I noticed that I wasn't mindful of the lessons taught in scoreclub as I was writing, or some of it I just kind of did like doubling, octaves, octave fill-ins. So I'm open to any constructive criticism you guys have.

Also as I begin to write and practice more, I was wondering how you guys guide your writing if you are attempting to write for an EP or album. I am practicing writing, but I am thinking, I might as well potentially try pulling motives, scale modes, and instruments into a unifying theme that ties together. Does anyone have approaches they use when they are writing for a particular game, clip, or album? I am afraid that as I write more, all my compositions will be in their own little pockets. Or should I take the same motives or melody and try to create them in different styles for instance, one with and one without arpeggiation. Or one in 4/4 vs 3/4 time?

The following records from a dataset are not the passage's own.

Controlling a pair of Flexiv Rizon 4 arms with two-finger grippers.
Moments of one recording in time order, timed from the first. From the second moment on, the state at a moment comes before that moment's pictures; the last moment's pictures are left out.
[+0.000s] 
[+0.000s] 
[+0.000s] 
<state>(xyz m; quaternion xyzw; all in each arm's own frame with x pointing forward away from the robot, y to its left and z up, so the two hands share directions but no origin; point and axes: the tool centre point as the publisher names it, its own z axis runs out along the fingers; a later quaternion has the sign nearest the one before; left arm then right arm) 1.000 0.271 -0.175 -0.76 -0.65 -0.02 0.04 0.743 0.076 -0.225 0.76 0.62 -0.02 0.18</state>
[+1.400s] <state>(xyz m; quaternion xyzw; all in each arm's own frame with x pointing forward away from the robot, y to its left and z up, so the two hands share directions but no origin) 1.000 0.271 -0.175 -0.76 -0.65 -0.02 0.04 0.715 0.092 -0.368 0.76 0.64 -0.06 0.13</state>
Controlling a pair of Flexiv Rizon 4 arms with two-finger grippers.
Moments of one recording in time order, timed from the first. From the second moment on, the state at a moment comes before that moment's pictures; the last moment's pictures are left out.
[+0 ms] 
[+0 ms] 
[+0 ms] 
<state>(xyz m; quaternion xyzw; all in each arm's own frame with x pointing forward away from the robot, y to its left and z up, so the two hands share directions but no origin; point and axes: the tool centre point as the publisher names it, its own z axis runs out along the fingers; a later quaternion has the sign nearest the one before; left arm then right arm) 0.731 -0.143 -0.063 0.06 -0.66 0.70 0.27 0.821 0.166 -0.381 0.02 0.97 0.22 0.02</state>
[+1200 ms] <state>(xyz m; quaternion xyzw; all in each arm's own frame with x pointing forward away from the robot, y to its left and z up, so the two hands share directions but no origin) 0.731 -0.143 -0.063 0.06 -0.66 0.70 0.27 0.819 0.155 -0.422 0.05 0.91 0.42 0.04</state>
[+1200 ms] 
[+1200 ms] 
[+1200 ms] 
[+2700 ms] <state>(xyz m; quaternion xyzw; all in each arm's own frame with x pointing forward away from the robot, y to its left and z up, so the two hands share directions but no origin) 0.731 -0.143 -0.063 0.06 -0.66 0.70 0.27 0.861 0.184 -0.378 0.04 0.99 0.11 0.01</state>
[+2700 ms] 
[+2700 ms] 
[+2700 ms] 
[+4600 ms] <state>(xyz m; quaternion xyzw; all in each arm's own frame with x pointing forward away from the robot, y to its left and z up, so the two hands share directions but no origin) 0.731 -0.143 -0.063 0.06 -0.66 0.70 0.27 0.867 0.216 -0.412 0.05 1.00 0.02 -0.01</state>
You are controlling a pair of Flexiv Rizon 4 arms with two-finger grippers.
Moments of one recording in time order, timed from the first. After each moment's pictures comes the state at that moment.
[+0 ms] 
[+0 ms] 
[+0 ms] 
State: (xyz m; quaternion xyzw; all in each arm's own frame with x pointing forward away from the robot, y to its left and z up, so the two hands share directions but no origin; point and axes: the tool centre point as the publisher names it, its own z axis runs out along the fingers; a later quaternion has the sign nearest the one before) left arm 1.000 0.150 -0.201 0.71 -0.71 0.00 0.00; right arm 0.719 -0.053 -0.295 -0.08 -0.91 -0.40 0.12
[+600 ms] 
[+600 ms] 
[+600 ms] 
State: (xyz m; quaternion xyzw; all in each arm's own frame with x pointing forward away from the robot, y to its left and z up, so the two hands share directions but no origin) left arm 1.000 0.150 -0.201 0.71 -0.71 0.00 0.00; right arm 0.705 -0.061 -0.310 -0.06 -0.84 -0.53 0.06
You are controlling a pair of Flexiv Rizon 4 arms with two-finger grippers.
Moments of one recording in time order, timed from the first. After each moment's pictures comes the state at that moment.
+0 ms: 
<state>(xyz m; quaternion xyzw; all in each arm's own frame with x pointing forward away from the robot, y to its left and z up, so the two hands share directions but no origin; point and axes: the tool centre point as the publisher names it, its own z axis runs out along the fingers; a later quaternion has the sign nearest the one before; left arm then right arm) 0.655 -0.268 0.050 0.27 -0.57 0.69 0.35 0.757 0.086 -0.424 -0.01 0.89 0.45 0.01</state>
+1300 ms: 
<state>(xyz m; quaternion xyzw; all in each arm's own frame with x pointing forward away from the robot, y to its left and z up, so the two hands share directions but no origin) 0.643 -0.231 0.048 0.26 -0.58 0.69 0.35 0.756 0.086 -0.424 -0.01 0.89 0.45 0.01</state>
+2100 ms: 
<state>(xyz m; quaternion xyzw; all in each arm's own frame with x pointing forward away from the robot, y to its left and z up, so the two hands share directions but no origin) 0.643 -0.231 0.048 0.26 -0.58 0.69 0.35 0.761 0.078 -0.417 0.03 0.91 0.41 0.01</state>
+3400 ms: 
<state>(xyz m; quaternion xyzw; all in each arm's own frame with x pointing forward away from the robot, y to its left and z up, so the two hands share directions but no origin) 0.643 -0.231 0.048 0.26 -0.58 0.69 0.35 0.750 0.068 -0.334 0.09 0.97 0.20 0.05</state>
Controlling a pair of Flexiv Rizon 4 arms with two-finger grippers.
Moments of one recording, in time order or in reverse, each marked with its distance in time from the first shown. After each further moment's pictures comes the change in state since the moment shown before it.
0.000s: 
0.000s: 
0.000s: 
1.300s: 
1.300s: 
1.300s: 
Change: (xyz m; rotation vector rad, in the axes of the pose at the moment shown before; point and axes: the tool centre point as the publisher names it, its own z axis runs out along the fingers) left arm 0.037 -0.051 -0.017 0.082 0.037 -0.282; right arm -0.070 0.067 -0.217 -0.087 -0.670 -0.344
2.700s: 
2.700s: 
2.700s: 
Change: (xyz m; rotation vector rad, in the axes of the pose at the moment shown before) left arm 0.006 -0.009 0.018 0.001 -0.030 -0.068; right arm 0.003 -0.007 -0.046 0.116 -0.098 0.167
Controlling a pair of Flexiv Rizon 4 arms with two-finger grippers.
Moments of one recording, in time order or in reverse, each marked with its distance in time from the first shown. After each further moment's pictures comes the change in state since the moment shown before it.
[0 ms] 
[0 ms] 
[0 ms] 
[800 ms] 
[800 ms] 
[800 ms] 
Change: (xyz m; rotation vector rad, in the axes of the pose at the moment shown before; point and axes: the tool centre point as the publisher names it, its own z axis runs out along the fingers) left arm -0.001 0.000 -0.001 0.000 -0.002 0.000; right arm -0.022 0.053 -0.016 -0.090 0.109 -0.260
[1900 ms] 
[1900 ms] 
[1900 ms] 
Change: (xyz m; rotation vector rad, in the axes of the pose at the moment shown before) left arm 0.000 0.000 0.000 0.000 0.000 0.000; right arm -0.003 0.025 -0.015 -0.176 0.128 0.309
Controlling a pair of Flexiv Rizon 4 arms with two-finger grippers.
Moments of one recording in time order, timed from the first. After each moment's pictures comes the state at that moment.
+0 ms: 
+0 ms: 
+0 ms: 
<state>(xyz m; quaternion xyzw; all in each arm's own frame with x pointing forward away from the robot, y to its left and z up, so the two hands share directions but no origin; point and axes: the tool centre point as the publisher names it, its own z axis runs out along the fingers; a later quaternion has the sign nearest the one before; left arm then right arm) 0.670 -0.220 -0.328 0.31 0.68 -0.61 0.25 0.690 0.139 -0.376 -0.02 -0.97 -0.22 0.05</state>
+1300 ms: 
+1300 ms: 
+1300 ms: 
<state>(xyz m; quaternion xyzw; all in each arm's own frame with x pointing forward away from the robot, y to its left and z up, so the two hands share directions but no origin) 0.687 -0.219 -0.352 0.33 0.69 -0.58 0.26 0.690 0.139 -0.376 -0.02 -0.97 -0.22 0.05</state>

If there any beginners or composers that have started with staffpad, feel free to share your recent efforts and questions you have. It is always nice to hear what people enjoy and struggle with. Thanks =)


----------



## Danno (Feb 15, 2021)

RMAK,

HI. I’d like to help, but I’m a beginner at music composition myself and I will be buying Staffpad this evening. However, I have a question for you...

I tried to run the test video on the ScoreClub site from my iPad, but it failed. Are you using an iPad? And, if so, have you been able to use the Scoreclub videos to run on your iPad?

Thanks,

Dan.


----------



## rmak (Feb 17, 2021)

Danno said:


> RMAK,
> 
> HI. I’d like to help, but I’m a beginner at music composition myself and I will be buying Staffpad this evening. However, I have a question for you...
> 
> ...



Hi Dan, I recently purchased iPad Pro and no longer have subscription to scoreclub. But on my MacBook, the score club videos run better in chrome browser if you haven’t tried that. Hope that helps. 

I’m curious to see what you ll learn or create from using staffpad.


----------



## Danno (Feb 17, 2021)

RMAK, 

I tried the Safari, Chrome, and Firefox browsers. All failed. I’m pretty sure that I could sign up from my Windows PC, but that limits me.

Regards,

Dan.


----------